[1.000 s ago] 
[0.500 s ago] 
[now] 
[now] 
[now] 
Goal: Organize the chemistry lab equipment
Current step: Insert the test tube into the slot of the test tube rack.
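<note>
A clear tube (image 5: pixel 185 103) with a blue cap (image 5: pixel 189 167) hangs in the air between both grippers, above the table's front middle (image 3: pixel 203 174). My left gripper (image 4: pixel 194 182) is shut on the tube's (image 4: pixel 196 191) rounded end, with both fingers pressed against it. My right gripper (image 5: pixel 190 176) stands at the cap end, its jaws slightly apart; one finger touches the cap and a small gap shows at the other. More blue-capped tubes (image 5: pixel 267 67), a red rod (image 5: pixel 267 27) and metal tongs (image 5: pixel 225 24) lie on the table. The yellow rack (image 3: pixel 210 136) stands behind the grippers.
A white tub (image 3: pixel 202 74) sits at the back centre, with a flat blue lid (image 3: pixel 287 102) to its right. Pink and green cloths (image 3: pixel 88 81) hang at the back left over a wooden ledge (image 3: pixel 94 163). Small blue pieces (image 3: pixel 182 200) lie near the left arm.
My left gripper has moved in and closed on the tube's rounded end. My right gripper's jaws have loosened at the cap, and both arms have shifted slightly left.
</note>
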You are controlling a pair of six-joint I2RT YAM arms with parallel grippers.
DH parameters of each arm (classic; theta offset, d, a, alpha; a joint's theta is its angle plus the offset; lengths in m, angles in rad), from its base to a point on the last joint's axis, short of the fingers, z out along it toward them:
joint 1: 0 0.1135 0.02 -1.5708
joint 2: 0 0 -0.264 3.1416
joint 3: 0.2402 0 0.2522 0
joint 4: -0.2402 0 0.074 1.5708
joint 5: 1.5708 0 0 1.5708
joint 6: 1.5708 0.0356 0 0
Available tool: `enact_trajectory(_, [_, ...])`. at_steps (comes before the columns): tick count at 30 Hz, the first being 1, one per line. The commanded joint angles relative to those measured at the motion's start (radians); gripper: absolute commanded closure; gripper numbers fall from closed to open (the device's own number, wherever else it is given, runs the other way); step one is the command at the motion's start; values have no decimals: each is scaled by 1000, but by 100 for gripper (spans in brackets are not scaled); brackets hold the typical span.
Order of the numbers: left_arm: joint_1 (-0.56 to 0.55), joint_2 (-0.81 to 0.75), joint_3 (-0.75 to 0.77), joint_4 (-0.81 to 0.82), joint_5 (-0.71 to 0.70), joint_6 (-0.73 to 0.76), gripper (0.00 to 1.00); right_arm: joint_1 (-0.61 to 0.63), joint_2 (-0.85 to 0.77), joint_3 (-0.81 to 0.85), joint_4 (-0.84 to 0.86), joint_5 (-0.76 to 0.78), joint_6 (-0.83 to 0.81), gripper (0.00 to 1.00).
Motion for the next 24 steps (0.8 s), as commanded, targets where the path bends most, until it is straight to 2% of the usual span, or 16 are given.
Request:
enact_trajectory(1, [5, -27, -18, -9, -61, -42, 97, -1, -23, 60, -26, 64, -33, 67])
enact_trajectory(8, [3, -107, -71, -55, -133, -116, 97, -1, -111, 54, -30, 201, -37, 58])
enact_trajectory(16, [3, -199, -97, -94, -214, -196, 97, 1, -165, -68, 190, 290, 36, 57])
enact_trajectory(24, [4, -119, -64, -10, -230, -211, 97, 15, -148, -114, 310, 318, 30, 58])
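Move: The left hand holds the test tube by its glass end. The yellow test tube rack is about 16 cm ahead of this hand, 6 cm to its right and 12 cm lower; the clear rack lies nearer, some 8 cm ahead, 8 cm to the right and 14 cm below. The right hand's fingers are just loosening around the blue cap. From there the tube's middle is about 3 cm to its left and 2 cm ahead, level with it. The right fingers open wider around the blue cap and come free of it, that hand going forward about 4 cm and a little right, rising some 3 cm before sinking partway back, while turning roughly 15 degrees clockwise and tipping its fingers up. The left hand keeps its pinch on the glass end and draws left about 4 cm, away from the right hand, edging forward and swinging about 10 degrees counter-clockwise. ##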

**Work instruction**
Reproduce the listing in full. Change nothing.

**Written reply**
[1.000 s ago] 
[0.500 s ago] 
[now] 
[now] 
[now] 
Goal: Organize the chemistry lab equipment
Current step: Insert the test tube into the slot of the test tube rack.
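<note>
A clear tube (image 5: pixel 185 103) with a blue cap (image 5: pixel 189 167) hangs in the air between both grippers, above the table's front middle (image 3: pixel 203 174). My left gripper (image 4: pixel 194 182) is shut on the tube's (image 4: pixel 196 191) rounded end, with both fingers pressed against it. My right gripper (image 5: pixel 190 176) stands at the cap end, its jaws slightly apart; one finger touches the cap and a small gap shows at the other. More blue-capped tubes (image 5: pixel 267 67), a red rod (image 5: pixel 267 27) and metal tongs (image 5: pixel 225 24) lie on the table. The yellow rack (image 3: pixel 210 136) stands behind the grippers.
A white tub (image 3: pixel 202 74) sits at the back centre, with a flat blue lid (image 3: pixel 287 102) to its right. Pink and green cloths (image 3: pixel 88 81) hang at the back left over a wooden ledge (image 3: pixel 94 163). Small blue pieces (image 3: pixel 182 200) lie near the left arm.
My left gripper has moved in and closed on the tube's rounded end. My right gripper's jaws have loosened at the cap, and both arms have shifted slightly left.
</note>
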You are controlling a pair of six-joint I2RT YAM arms with parallel grippers.
DH parameters of each arm (classic; theta offset, d, a, alpha; a joint's theta is its angle plus the offset; lengths in m, angles in rad), from its base to a point on the last joint's axis, short of the fingers, z out along it toward them:
joint 1: 0 0.1135 0.02 -1.5708
joint 2: 0 0 -0.264 3.1416
joint 3: 0.2402 0 0.2522 0
joint 4: -0.2402 0 0.074 1.5708
joint 5: 1.5708 0 0 1.5708
joint 6: 1.5708 0.0356 0 0
Available tool: `enact_trajectory(_, [_, ...])`. at_steps (comes before the columns): tick count at 30 Hz, the first being 1, one per line. The commanded joint angles relative to those measured at the motion's start (radians); gripper: absolute commanded closure; gripper numbers fall from closed to open (the device's own number, wherever else it is given, runs the other way); step one is the command at the motion's start; values have no decimals: each is scaled by 1000, but by 100 for gripper (spans in brackets are not scaled); brackets hold the typical span.
Order of the numbers: left_arm: joint_1 (-0.56 to 0.55), joint_2 (-0.81 to 0.75), joint_3 (-0.75 to 0.77), joint_4 (-0.81 to 0.82), joint_5 (-0.71 to 0.70), joint_6 (-0.73 to 0.76), gripper (0.00 to 1.00); right_arm: joint_1 (-0.61 to 0.63), joint_2 (-0.85 to 0.77), joint_3 (-0.81 to 0.85), joint_4 (-0.84 to 0.86), joint_5 (-0.76 to 0.78), joint_6 (-0.83 to 0.81), gripper (0.00 to 1.00).
Motion for the next 24 steps (0.8 s), as commanded, targets where the path bends most, until it is straight to 2% of the usual span, or 16 are given.
Request:
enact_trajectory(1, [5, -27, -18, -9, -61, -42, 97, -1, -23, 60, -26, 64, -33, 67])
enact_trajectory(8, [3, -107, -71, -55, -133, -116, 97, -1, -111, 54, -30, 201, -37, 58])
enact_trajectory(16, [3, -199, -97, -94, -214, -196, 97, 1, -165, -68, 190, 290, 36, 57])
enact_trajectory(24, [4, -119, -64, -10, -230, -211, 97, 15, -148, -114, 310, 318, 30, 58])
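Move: The left hand holds the test tube by its glass end. The yellow test tube rack is about 16 cm ahead of this hand, 6 cm to its right and 12 cm lower; the clear rack lies nearer, some 8 cm ahead, 8 cm to the right and 14 cm below. The right hand's fingers are just loosening around the blue cap. From there the tube's middle is about 3 cm to its left and 2 cm ahead, level with it. The right fingers open wider around the blue cap and come free of it, that hand going forward about 4 cm and a little right, rising some 3 cm before sinking partway back, while turning roughly 15 degrees clockwise and tipping its fingers up. The left hand keeps its pinch on the glass end and draws left about 4 cm, away from the right hand, edging forward and swinging about 10 degrees counter-clockwise. ##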

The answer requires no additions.